Diokles pointed toward the base of the pier. “Now who’s this fellow coming our way, and what’s he going to want? Besides our money, I mean?”
“He’s selling something—something to eat, I bet. Look at that big, flat basket he’s carrying. You see hucksters with that kind of basket all the time back in Hellas,” Menedemos said. “There, they’d have fried fish on it, or songbirds, or most likely fruit. What do you want to bet he’s got raisins or plums or figs or something like that?”
They had to wait a little while to find out. The peddler stopped at every ship tied up along the quay. He called out the name of whatever he was selling in Ara
maic, which did Menedemos no good at all. Seeing Hellenes aboard the akatos, though, the fellow switched to Greek: “Dates! Fresh dates!”
“Dates?” Menedemos echoed, and the Phoenician nodded. “Fresh dates?” The peddler nodded again, and invitingly held out the basket.
“Well, well,” Diokles said. “Isn’t that interesting?”
“It certainly is,” Menedemos said. “Sostratos would be fascinated. I wonder if he’s seen any.” A few date palms grew in Rhodes; Menedemos had seen them on the islands of the Kyklades, too, and had heard they were also found on Crete. But no date palm anywhere in Hellas gave forth fruit; the climate wasn’t warm enough to let the trees come to full maturity. All the dates that reached the land of the Hellenes from Phoenicia and Egypt were sun-dried like raisins or, often, figs.
“You want?” the peddler asked.
“Yes, I want,” Menedemos answered. To Diokles, he went on, “We wouldn’t be able to take ‘em back to Rhodes; they won’t keep for us any more than they do for anybody else. But they’re still something to talk about.”
“Sounds good to me, skipper,” the keleustes answered. “I’m always game for something new.”

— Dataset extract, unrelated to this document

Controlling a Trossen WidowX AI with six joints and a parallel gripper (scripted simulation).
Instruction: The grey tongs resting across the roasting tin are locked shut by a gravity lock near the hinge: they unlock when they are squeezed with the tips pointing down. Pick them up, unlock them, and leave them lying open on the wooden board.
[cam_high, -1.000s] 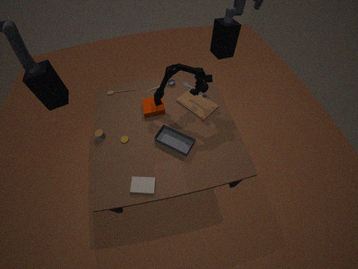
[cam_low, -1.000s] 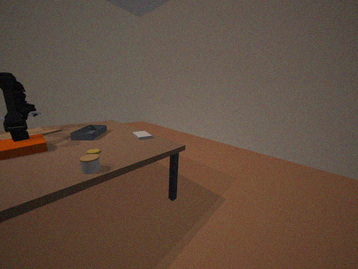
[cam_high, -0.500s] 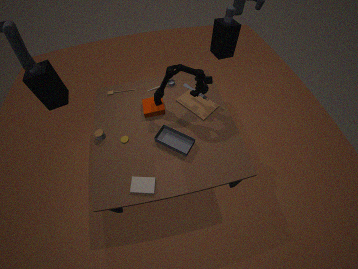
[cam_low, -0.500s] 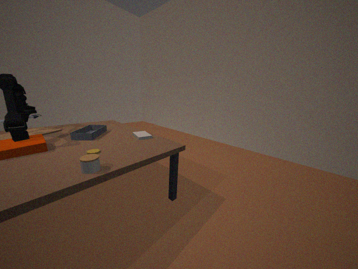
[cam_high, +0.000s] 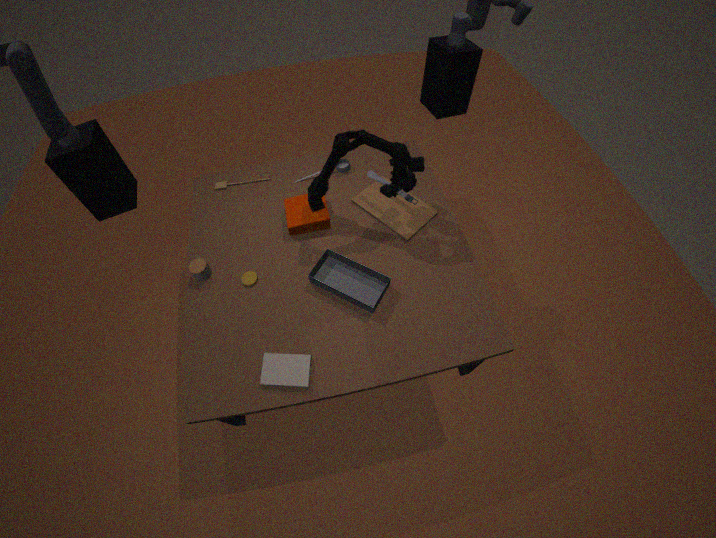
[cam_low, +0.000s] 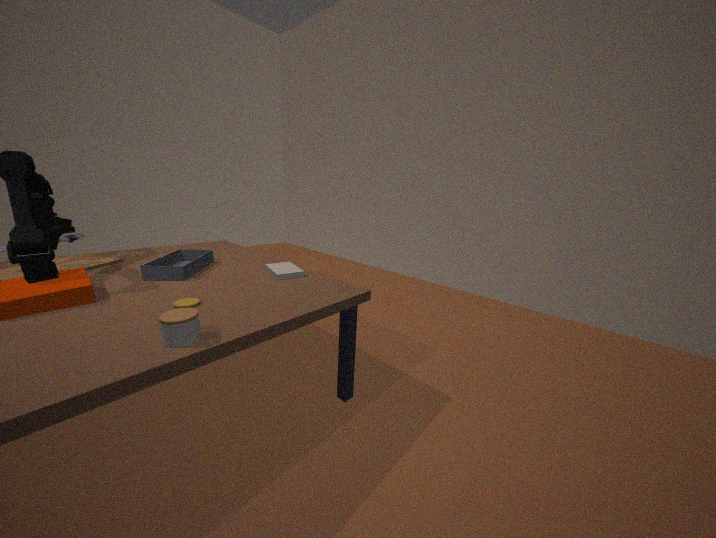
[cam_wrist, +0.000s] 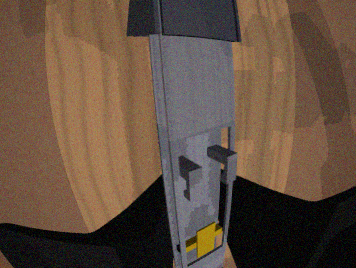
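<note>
Right now my gripper tip is 80 mm above the wooden board. Round my gripper tip: white pad 720 mm to the right, 570 mm ahead, 70 mm below; then yellow lock piece 40 mm above, 10 mm behind; then roasting tin 360 mm to the right, 310 mm ahead, 50 mm below.
</note>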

An obolos bought a handful for each of them. Menedemos exclaimed in delight at the sweet taste of his. He’d had dried dates often enough. They cost more than figs, but that didn’t always stop Sikon from keeping them in the house. Menedemos tossed his head. It hadn’t always stopped Sikon from keeping them in the house. With Baukis quarreling over every obolos—no, every khalkos—who could say whether the cook still dared buy them?
Menedemos sighed. He’d mostly been too busy to think about his father’s second wife since sailing out of Rhodes. That was one of the reasons, and not the least, he was so glad when winter ended and good weather returned. Brooding about Baukis could only lead to misery, and to trouble.
To try to get her out of his mind, he asked the huckster, “Do you also sell dried dates?”
The Phoenician didn’t speak a lot of Greek. Menedemos had to repeat himself and point to the sun before the fellow got the idea. When he did, he nodded again. “Sell sometimes,” he answered. His expression was scornful, though. “Dried dates for servants, for slaves. Fresh dates proper food, good food.”